- _Collected material_:

◆ ◆ ◆ ◆ ◆

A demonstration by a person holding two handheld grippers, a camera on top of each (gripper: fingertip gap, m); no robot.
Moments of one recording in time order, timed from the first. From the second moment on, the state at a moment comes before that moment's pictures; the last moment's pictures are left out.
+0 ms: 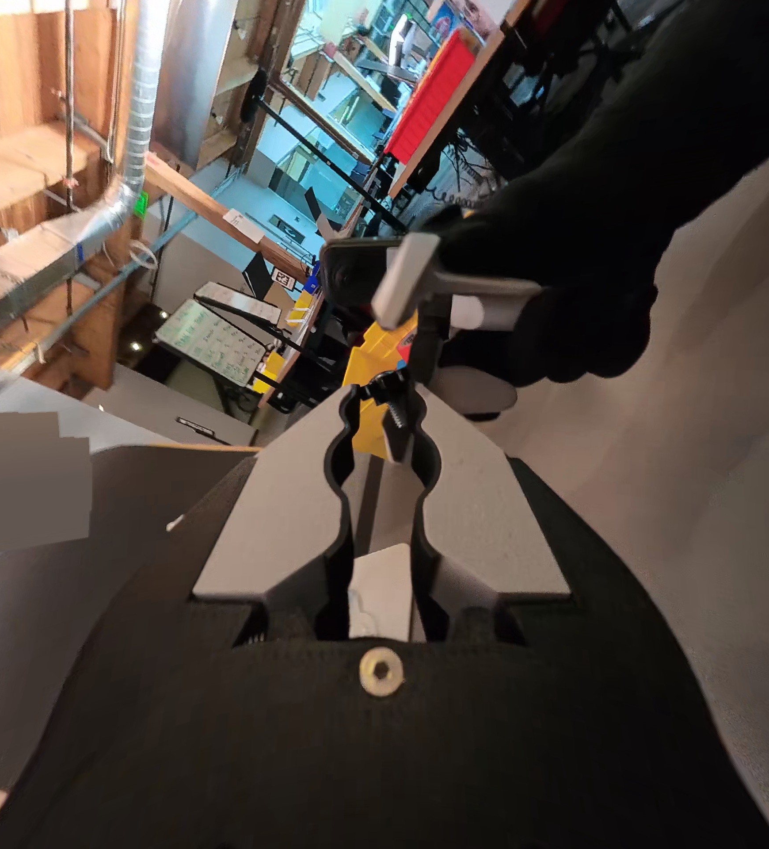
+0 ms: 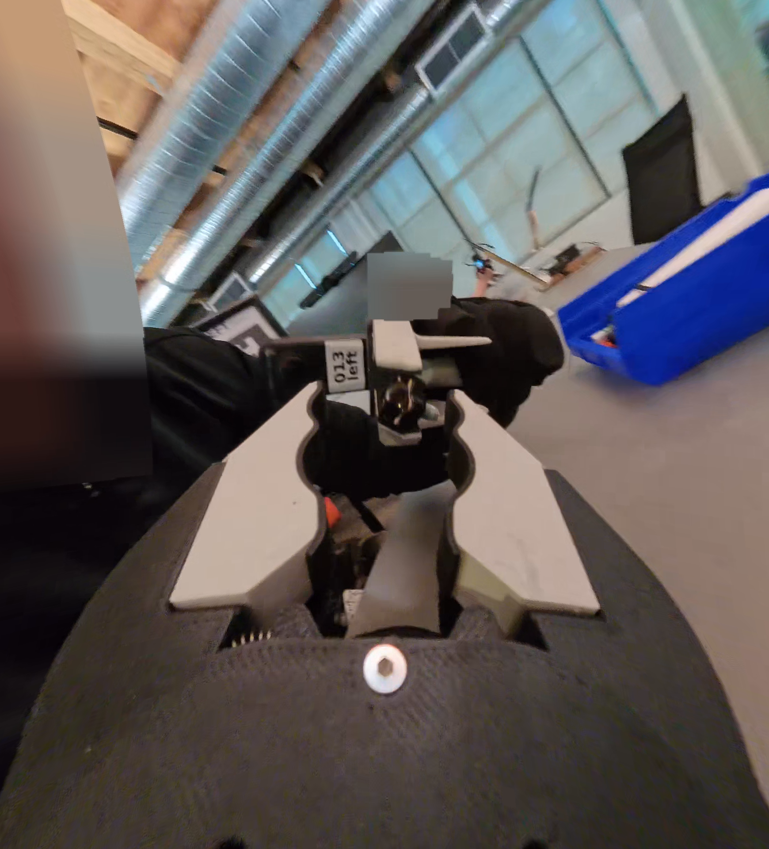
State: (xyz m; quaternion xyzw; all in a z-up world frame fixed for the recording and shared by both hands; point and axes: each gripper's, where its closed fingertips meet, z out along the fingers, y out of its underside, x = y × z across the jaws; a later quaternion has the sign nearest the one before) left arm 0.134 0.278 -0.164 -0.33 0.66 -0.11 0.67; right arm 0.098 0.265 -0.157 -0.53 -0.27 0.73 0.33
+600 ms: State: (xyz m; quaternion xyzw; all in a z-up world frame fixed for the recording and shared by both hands) left arm 0.140 0.245 -0.151 -0.25 0.68 -0.06 0.68; right arm 0.099 0.240 -0.143 -0.48 -0.31 0.74 0.35
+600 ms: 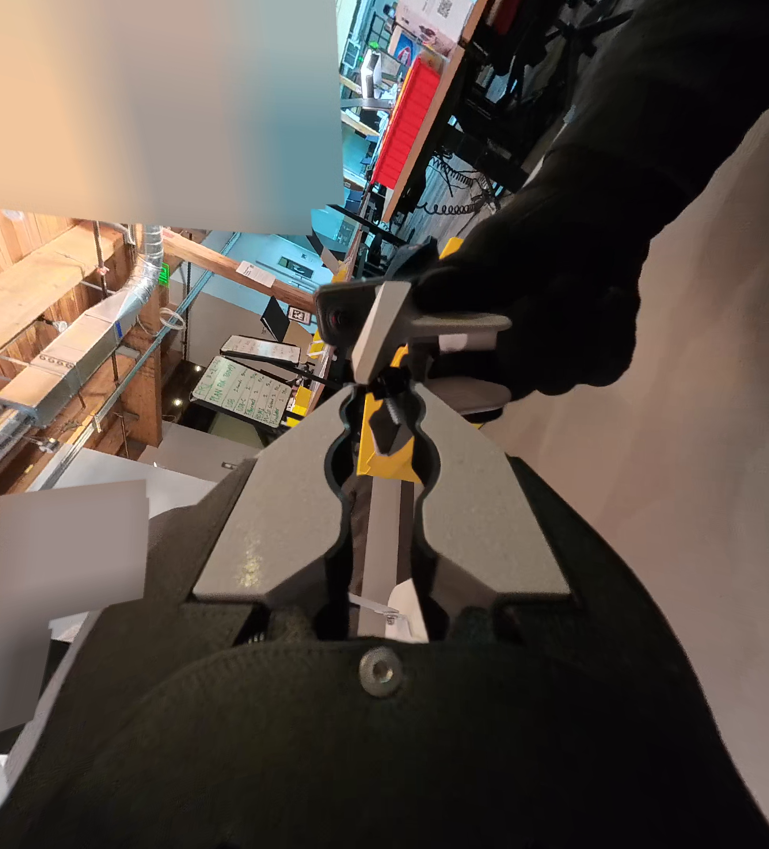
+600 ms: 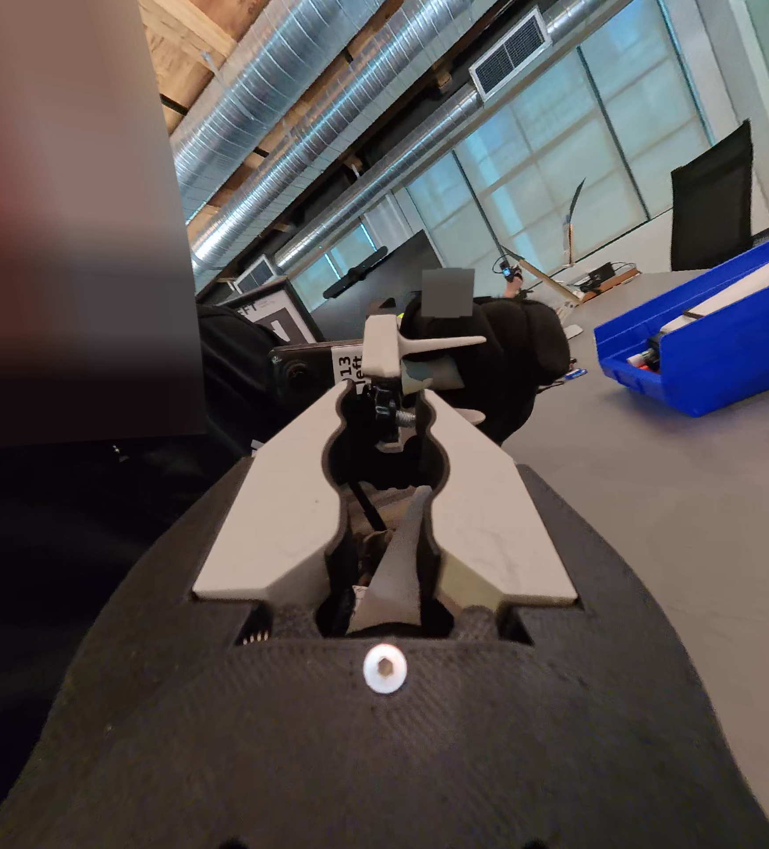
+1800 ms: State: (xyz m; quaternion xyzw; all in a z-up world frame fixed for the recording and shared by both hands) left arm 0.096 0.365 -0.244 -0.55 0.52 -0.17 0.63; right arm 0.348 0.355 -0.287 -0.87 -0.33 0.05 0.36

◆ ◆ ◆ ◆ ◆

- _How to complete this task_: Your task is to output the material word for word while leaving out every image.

- _Written solution_:
A demonstration by a person holding two handheld grippers, a camera on top of each (gripper: fingertip gap, m); no robot.
Moments of one recording in time order, timed from the first. From the second moment on, the state at a moment comes before that moment's pictures; the last moment's pictures are left out.
+0 ms: 
+0 ms: 
State: (xyz m; quaternion xyzw; all in a z-up world frame fixed for the recording and shared by both hands; point and axes: each gripper's, where its closed fingertips meet, z out along the fingers, y out of its underside, x = y × z across the jaws; a later quaternion has the sign nearest the one before) left arm 0.134 0.278 -0.164 -0.33 0.66 -0.11 0.67; right arm 0.098 0.265 -0.157 -0.53 -0.27 0.73 0.33
+600 ms: State: (xyz m; quaternion xyzw; all in a z-up world frame fixed for the recording and shared by both hands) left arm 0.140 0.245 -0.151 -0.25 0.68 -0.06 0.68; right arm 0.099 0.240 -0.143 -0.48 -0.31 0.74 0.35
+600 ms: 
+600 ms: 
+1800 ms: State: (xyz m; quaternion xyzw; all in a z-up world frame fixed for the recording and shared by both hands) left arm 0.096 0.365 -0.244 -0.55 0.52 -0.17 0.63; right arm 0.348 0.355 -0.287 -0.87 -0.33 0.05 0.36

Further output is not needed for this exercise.